# Step 3: Collect the PUUID of Gold TFT players

In [1]:
import pyspark.sql.types as T
import pyspark.sql.functions as F

from pyspark import SparkContext, SparkConf, SQLContext

from dateutil.relativedelta import relativedelta
from pyspark.sql.functions import pandas_udf
from pyspark.sql.window import Window

import pandas as pd
import numpy as np

from datetime import date, datetime, timedelta, timezone
import os
import json
import requests
import time
import yaml

In [2]:
appName = "PySpark Lol players by rank"
master = "local[*]"
conf = SparkConf() \
    .setAppName(appName) \
    .setMaster(master) \
    .set("spark.executor.memory", "40g") \
    .set("spark.driver.memory", "40g") \
    .set("spark.executor.memoryOverhead", "8g") \
    .set("spark.local.dir", "/home/mai/spark-temp") \
    .set("spark.sql.session.timeZone", "UTC") \
    .set("spark.dynamicAllocation.enabled", "true") \
    .set("spark.dynamicAllocation.minExecutors", "2") \
    .set("spark.dynamicAllocation.maxExecutors", "50") \
    .set("spark.speculation", "true") 
   
sc = SparkContext.getOrCreate(conf=conf)
sqlContext = SQLContext(sc)
spark = sqlContext.sparkSession

25/02/06 23:52:56 WARN Utils: Your hostname, LAPTOP-4O0SI9BK resolves to a loopback address: 127.0.1.1; using 172.26.83.105 instead (on interface eth0)
25/02/06 23:52:56 WARN Utils: Set SPARK_LOCAL_IP if you need to bind to another address
Setting default log level to "WARN".
To adjust logging level use sc.setLogLevel(newLevel). For SparkR, use setLogLevel(newLevel).
25/02/06 23:52:58 WARN NativeCodeLoader: Unable to load native-hadoop library for your platform... using builtin-java classes where applicable
25/02/06 23:52:58 WARN SparkConf: Note that spark.local.dir will be overridden by the value set by the cluster manager (via SPARK_LOCAL_DIRS in mesos/standalone/kubernetes and LOCAL_DIRS in YARN).
25/02/06 23:52:59 WARN Utils: Service 'SparkUI' could not bind on port 4040. Attempting port 4041.


## Set up

In [3]:
# retrieve API key
with open('./api_key.yaml', 'r') as file:
    API_KEY = yaml.safe_load(file)['api_key']

In [15]:
# set up parameters for querying the API
REGION = 'kr'      # region of the player (KR or EUW1) 
BASE_URL = f'https://{REGION}.api.riotgames.com/tft/league/v1/entries' # API endpoint (for players below Master rank, we use this API endpoint which will also return the PUUID of the player)
QUEUE = 'RANKED_TFT'  # queue of the player. We are interested in players who reached challenger in ranked queue    
TIER = 'GOLD'      # tier / rank of the player 
DIVISION = 'I'     # subdivision of the tier (For ranks below Master, there are 4 subdivisions I, II, III, IV)

In [16]:
# set up the entry limit for each page in the result returned
ENTRY_LIMIT = 205

In [18]:
# function to return the puuid of gold TFT players
def get_players(queue, tier, division, entry_limit):
    players = []
    page = 1
    is_paginating = True
    while is_paginating:
        # construct url
        url = f'{BASE_URL}/{TIER}/{DIVISION}?queue={QUEUE}&page={page}'
        # headers
        headers = {
            'X-Riot-Token': API_KEY
        }
        # send request
        response = requests.get(url, headers=headers)

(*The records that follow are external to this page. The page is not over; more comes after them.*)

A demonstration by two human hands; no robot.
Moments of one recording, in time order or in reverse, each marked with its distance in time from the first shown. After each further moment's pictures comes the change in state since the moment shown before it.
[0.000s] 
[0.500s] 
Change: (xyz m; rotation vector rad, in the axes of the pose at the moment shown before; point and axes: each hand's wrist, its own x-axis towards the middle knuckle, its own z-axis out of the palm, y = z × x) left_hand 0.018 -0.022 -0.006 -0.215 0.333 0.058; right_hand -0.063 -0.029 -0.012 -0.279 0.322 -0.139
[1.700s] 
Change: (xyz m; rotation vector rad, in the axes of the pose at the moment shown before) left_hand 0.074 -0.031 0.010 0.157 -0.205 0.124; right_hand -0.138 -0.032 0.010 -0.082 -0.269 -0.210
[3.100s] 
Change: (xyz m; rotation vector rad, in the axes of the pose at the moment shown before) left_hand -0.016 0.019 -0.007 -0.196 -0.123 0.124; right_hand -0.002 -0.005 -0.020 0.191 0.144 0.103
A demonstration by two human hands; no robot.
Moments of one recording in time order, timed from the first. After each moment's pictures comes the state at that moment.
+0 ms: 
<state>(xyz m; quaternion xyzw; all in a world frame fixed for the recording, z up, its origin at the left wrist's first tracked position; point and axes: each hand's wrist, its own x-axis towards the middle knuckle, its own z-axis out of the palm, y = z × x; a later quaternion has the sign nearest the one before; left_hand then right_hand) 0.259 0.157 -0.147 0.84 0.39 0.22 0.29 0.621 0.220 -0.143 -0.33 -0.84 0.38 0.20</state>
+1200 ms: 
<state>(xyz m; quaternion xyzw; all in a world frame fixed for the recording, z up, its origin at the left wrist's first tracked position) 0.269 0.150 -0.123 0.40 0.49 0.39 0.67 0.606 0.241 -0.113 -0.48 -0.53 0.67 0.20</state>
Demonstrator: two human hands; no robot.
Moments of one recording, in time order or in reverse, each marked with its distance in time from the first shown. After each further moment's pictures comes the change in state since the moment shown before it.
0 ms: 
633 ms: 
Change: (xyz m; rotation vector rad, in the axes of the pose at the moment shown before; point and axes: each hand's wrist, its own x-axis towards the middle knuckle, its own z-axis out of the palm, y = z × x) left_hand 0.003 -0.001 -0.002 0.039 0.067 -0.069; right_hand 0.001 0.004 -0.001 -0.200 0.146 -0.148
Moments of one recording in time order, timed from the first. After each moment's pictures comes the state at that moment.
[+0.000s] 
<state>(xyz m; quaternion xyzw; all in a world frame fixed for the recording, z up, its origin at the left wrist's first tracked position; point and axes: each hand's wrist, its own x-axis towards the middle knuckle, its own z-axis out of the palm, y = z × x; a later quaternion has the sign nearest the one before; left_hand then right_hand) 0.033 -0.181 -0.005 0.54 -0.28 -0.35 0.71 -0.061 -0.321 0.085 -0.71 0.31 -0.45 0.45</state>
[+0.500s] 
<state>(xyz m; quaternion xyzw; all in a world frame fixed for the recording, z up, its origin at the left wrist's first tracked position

        if response.status_code == 200:
            # print(page)
            # parse json response
            data = response.json()
            players.extend(data)
            if len(data) < entry_limit or page >= 5:
                is_paginating = False
            else:
                page += 1
            # time.sleep(1.2)
        elif response.status_code == 429:  # Rate-limited response
            print("Rate limit exceeded. Waiting before retrying...")
            # Extract "Retry-After" header if available
            retry_after = int(response.headers.get("Retry-After", 10))
            time.sleep(retry_after)  # Wait for the specified time
        else:
            print(f'Error: {response.status_code} - {response.text}')
            is_paginating = False
    return players

## Get the players by rank

In [19]:
tft_players = get_players(QUEUE, TIER, DIVISION, ENTRY_LIMIT)

In [20]:
# convert json response to pd dataframe
tft_players_df = pd.json_normalize(tft_players)

In [21]:
tft_players_df.shape

(1025, 13)

In [22]:
# convert into a PySpark dataframe
tft_players_df = spark.createDataFrame(tft_players_df)

In [23]:
tft_players_df.show(10)

+--------------------+--------------------+----------+----+----+--------------------+------------+----+------+-------+--------+----------+---------+
|               puuid|            leagueId| queueType|tier|rank|          summonerId|leaguePoints|wins|losses|veteran|inactive|freshBlood|hotStreak|
+--------------------+--------------------+----------+----+----+--------------------+------------+----+------+-------+--------+----------+---------+
|uJr5xHJWi1YbxEjmA...|5f38105e-3c70-4f7...|RANKED_TFT|GOLD|   I|OGh2Z6KNBeg1vwDT0...|          24|  94|   106|  false|   false|     false|    false|
|UKNPf16zVG0-hn5m4...|c003cdd3-1b68-419...|RANKED_TFT|GOLD|   I|ww9_0qou-pPMD5asd...|          32|  27|    24|  false|   false|     false|    false|
|wogzb-1g1KxdC9r1p...|bf5f46cc-6735-436...|RANKED_TFT|GOLD|   I|zxUZvHcJ_lI4sZ0Tj...|          12|  33|    29|  false|   false|     false|    false|
|aumJ0m9ngyLklNA2Z...|eaf9004c-1551-487...|RANKED_TFT|GOLD|   I|1ICDes8AlSNGsxysX...|           0|  37|   

In [24]:
# write to parquet file
tft_players_df.write.mode('overwrite').parquet(f'./data/tft_players/players_{REGION}_{TIER}_{DIVISION}.parquet/')